Search code examples
pythonlinuxrsyncflask-socketio

How can you get real time copy progress of a large file with Python?


I've searched high and low, and each time I find something that looks promising it's not panned out.

Ultimately I want to grab the real time progress of a file copy on a linux machine from inside python. I'll take that progress and emit it to a client web page with Flask-SocketIO, likely threaded to avoid blocking.

I don't mind if it's rsync, copy, or any other means...(shutil etc) to handle the actual copy. I just want a hook to push an update over the socket.
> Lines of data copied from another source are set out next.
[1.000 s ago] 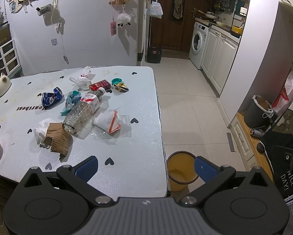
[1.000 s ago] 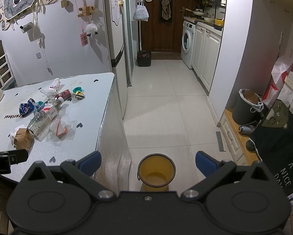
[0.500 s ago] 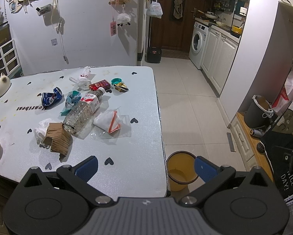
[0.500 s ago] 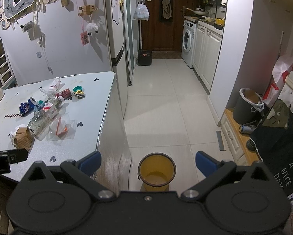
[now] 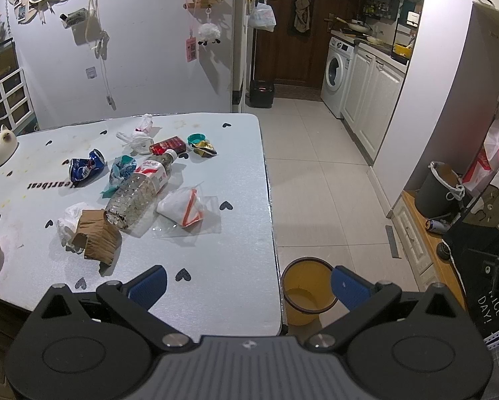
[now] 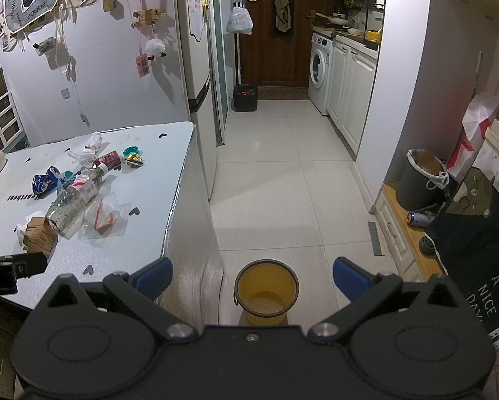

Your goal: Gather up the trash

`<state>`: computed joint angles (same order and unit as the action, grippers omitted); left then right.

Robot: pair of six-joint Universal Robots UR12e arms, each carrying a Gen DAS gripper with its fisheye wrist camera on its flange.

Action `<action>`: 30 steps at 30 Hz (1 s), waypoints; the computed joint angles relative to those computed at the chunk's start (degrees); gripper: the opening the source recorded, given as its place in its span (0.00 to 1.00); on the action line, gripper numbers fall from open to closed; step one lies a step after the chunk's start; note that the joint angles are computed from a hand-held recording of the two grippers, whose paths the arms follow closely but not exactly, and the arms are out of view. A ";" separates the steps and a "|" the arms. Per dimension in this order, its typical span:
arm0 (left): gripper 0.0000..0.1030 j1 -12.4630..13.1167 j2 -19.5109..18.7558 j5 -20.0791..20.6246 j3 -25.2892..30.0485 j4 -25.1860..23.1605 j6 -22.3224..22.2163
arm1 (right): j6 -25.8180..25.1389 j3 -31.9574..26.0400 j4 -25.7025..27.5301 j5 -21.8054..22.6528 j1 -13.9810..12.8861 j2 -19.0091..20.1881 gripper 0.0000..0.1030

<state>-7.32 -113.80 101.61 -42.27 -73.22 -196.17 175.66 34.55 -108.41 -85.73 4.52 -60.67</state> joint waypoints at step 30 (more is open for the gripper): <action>1.00 1.12 2.98 9.77 -5.66 0.32 -10.60 | -4.41 -4.12 2.36 6.89 0.28 4.05 1.00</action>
<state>-6.20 -110.83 111.38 -47.93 -72.90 -206.78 171.25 30.43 -106.06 -78.84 4.79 -56.62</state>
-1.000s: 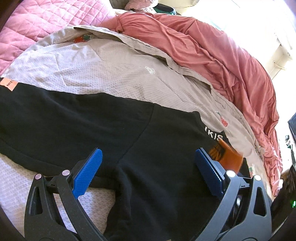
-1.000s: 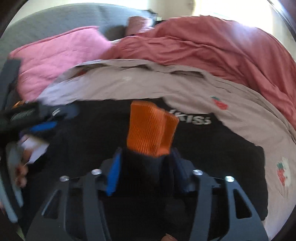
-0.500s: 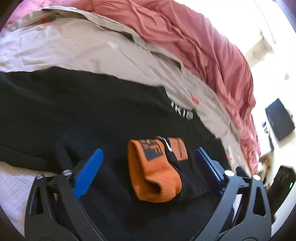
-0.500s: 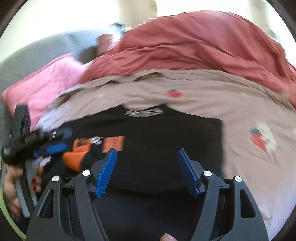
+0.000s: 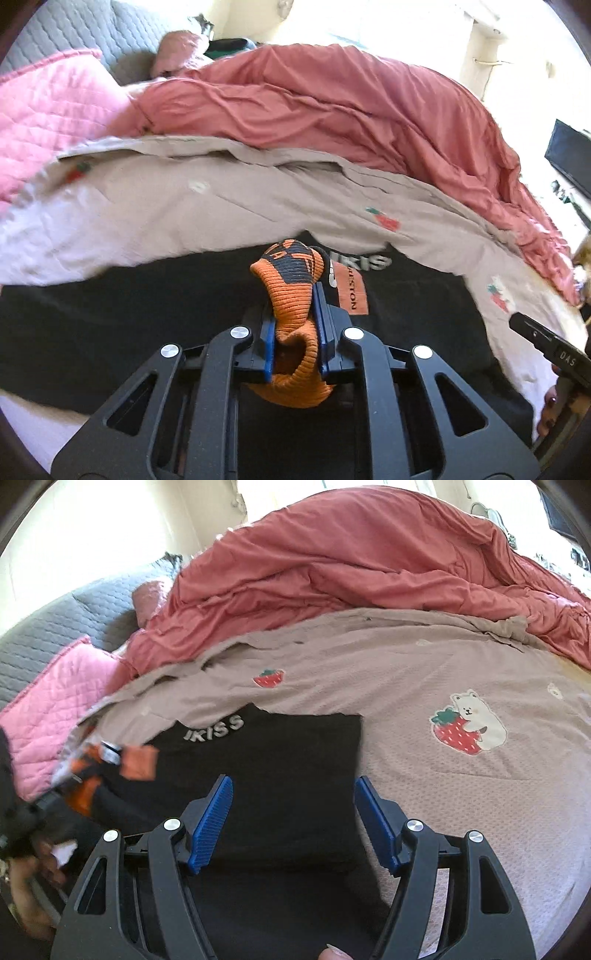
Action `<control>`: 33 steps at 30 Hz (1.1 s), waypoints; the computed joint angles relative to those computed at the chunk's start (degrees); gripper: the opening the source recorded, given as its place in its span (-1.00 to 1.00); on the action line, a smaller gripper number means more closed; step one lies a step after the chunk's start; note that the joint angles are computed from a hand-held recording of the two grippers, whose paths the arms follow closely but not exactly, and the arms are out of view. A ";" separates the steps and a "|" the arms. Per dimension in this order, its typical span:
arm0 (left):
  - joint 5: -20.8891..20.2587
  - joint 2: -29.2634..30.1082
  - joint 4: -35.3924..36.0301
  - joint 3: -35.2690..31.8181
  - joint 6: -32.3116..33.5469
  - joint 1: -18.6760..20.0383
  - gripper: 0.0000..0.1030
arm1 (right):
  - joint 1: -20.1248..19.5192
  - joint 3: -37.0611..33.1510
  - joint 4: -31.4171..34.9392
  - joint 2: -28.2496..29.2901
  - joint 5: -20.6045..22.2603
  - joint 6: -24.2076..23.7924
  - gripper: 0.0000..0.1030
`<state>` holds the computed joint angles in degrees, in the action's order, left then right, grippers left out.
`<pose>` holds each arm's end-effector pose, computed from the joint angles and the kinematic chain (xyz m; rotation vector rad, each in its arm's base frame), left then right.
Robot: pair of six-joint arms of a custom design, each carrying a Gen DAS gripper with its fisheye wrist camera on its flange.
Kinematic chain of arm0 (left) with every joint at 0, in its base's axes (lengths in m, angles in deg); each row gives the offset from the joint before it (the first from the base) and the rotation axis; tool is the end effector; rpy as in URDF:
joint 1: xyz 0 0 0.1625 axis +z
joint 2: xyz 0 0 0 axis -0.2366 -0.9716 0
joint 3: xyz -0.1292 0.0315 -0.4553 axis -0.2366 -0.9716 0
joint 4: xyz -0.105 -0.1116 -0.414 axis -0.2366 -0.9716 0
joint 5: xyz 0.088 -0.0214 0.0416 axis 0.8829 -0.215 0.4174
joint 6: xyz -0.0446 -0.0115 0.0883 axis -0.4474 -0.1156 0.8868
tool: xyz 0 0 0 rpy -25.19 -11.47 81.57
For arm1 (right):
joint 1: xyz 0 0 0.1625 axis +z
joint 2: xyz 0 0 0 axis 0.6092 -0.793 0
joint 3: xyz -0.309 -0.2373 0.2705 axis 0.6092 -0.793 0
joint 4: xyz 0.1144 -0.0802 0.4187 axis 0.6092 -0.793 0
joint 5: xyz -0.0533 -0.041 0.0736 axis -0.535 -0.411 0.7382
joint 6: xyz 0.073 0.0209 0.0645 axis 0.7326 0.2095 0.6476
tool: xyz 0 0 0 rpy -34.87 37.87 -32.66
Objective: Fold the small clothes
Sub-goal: 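Close the left tool on the cuff while the right tool opens and releases it, then lay the cuff onto the shirt back and open the left tool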
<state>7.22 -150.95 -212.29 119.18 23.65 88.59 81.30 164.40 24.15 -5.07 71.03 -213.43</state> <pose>0.0249 -0.5489 0.3037 0.7106 2.5188 -0.8987 0.2960 -0.4301 -0.0212 -0.0144 -2.2241 1.1778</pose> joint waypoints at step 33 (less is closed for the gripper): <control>1.90 -1.34 7.20 -2.52 -4.70 3.94 -0.37 | -2.64 -14.45 17.40 10.29 4.07 -2.24 0.33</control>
<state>9.12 -152.28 -205.09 116.66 18.95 92.53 78.65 149.95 41.55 5.21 75.09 -215.67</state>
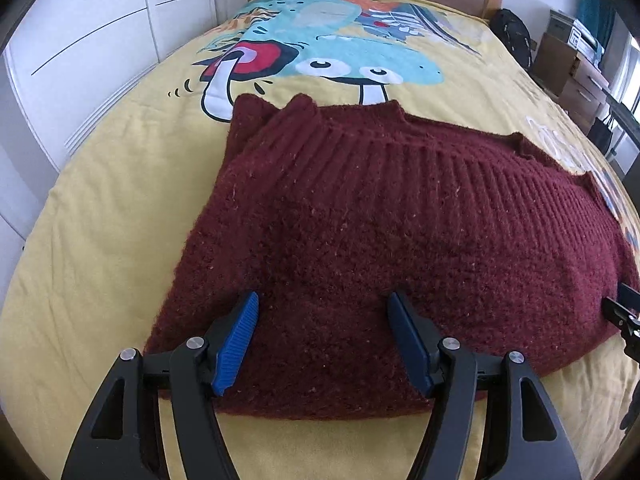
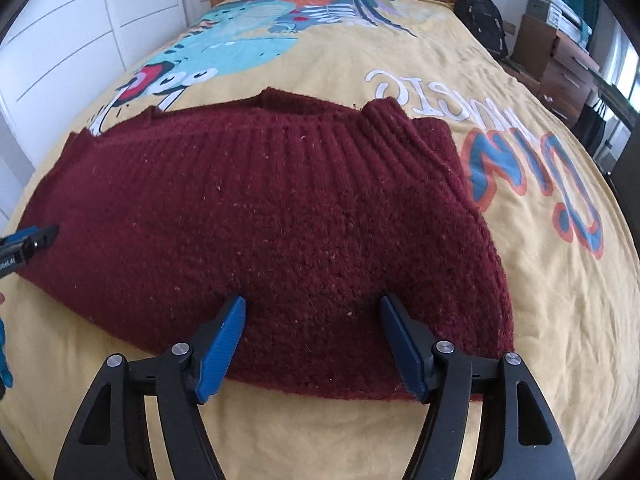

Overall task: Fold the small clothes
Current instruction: 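Open both tools and press the folded sweater flat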

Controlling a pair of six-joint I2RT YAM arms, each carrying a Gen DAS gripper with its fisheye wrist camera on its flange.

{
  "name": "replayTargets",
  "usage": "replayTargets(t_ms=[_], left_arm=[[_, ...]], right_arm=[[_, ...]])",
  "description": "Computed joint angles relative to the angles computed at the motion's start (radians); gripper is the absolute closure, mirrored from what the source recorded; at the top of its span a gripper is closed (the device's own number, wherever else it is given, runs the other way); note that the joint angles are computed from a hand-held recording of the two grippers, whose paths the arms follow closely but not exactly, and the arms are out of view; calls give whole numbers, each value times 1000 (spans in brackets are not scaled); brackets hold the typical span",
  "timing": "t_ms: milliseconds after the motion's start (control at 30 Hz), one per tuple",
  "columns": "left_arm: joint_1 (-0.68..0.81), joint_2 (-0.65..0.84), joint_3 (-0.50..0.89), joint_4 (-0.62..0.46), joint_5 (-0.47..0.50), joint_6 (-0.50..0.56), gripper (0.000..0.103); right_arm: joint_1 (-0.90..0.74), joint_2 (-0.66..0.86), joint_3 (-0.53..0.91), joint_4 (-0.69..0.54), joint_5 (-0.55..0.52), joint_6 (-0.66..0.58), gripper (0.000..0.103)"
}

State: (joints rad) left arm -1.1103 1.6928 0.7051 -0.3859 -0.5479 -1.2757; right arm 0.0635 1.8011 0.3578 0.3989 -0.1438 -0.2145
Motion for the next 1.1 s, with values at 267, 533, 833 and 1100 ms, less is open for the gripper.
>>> replayTargets(t_ms=[267, 533, 833, 1100], left_arm=[[8, -52, -10, -39, 56, 7, 34], [-55, -72, 49, -135, 0, -52, 34], [-55, 40, 92, -102, -4, -24, 27], [-54, 41, 17, -20, 3, -45, 13]], right_arm=[[-54, -37, 2, -70, -21, -53, 31], [-37, -199, -41, -139, -26, -21, 31], [155, -79, -54, 6, 57, 60, 30], [132, 15, -66, 103, 51, 4, 26]])
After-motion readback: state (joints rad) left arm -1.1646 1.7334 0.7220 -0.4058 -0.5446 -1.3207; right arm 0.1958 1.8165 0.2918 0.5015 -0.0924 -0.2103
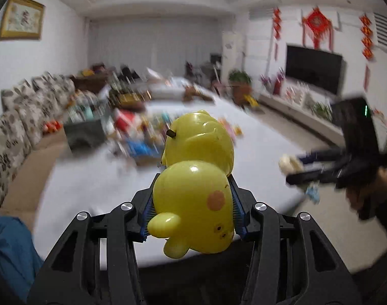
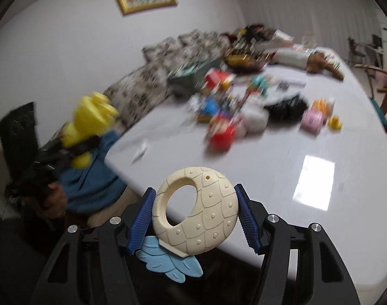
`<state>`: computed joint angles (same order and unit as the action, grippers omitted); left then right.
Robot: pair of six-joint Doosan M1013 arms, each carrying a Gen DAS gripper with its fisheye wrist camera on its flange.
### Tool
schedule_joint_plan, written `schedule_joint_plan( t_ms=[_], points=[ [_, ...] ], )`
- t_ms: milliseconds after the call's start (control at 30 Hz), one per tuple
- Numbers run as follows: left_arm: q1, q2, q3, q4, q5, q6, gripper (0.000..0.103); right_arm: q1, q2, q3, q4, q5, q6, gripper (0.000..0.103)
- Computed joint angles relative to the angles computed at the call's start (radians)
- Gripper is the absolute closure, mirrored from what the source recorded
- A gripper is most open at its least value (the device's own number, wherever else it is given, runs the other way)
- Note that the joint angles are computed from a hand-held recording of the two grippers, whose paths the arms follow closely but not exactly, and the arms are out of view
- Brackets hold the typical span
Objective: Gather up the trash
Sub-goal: 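Lower both tools below the table edge and release into the bin, then grasp the small crumpled tissue with the left tool while the right tool grasps the red doll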
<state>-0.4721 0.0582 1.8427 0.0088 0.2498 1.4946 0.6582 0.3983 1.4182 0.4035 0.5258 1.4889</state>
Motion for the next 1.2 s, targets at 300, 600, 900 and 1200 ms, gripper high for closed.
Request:
schedule_joint_plan(
  t_ms=[300,600,900,1200],
  points=[
    [-0.055,0.144,0.088,-0.030,0.227,0.081,0.013,0.035,0.085,0.093,-0.029,0.147,0.080,0.023],
    [-0.014,0.092,0.138,0.044,0.204,-0.061,0.017,0.029,0.034,0.138,-0.008,0.042,0.037,0.026],
    [0.054,0.004,0.136,0.526,0.092,-0.671,0.014,0.027,0.265,-0.370,-0.358,0.114,0.119,0.023],
    [0.100,0.048,0.082,0.506,0.097,-0.773,0.014,0.021,0.563,-0.870,-0.412,0.553,0.145,0.050]
  ],
)
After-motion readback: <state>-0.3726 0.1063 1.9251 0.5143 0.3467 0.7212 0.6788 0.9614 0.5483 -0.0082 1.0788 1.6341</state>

Thus far I've found this to be the most promising. However, I'm not quite grasping it's console printing mechanism, because when I try to print output to a file, or just a regular Python print, it comes out one character at a time.

import subprocess
import sys

def copy_with_progress(src, dst):
    cmd = 'rsync --progress --no-inc-recursive %s %s'%(src, dst)
    sub_process = subprocess.Popen(cmd, close_fds=True, shell=True, stdout=subproces.PIPE, stderr=subprocess.PIPE)
    while sub_process.poll() is None:
        out = sub_process.stdout.read(1)
        sys.stdout.write(out)
        sys.stdout.flush()


src = '/home/user/Downloads/large_file.tar'
dst = '/media/usbdrive/large_file.tar'

copy_with_progress(src, dst)

Which came from this SO question: Getting realtime output using subprocess

However, this reports the output back over stdout. I'd like capture this output in a variable and emit it.

The stdout progress looks like this, with one line being updated constantly: large_file.tar 323,780,608 19% 102.99MB/s 0:00:12 When I print the variable named 'out' I get a single character that prints to the screen cycling a new line over and over.

How do I capture this info in a way that's useable for transmitting to client side?

Is there a way to grab the entire line for each refresh of the status?


Solution

  • What I've done in the past is to copy the data in chunks and use a callback function to monitor the progress. Something like:

    # Python_2
    
    def copy_with_callback(sourceFile, destinationFile, callbackFunction):
        chunk = 4*1024
        sourceSize = os.path.getsize(sourceFile)
        destSize = 0
        with open(sourceFile, 'rb') as fSrc:
            with open(destinationFile, 'wb') as fDest:
                data = fSrc.read(chunk)
                if len(data) == 0:
                    break
                fDest.write(data)
                destSize += len(data)
                callbackFunction(sourceSize, destSize)
    
    def example_callback_function(srcSize, dstSize):
        ''' Just an example with print.  Your viewer code will vary '''
        print 'Do something with these values:', srcSize, dstSize
        print 'Percent?', 100.0 * dstSize / srcSize
    
    def main():
        src = '/tmp/A/path/to/a/file.txt'
        dest = '/tmp/Another/path/to/a/file.txt'
        copy_with_callback(src, dest, example_callback_function)
    

    An advantage is this python code doesn't depend upon OS specific functionality.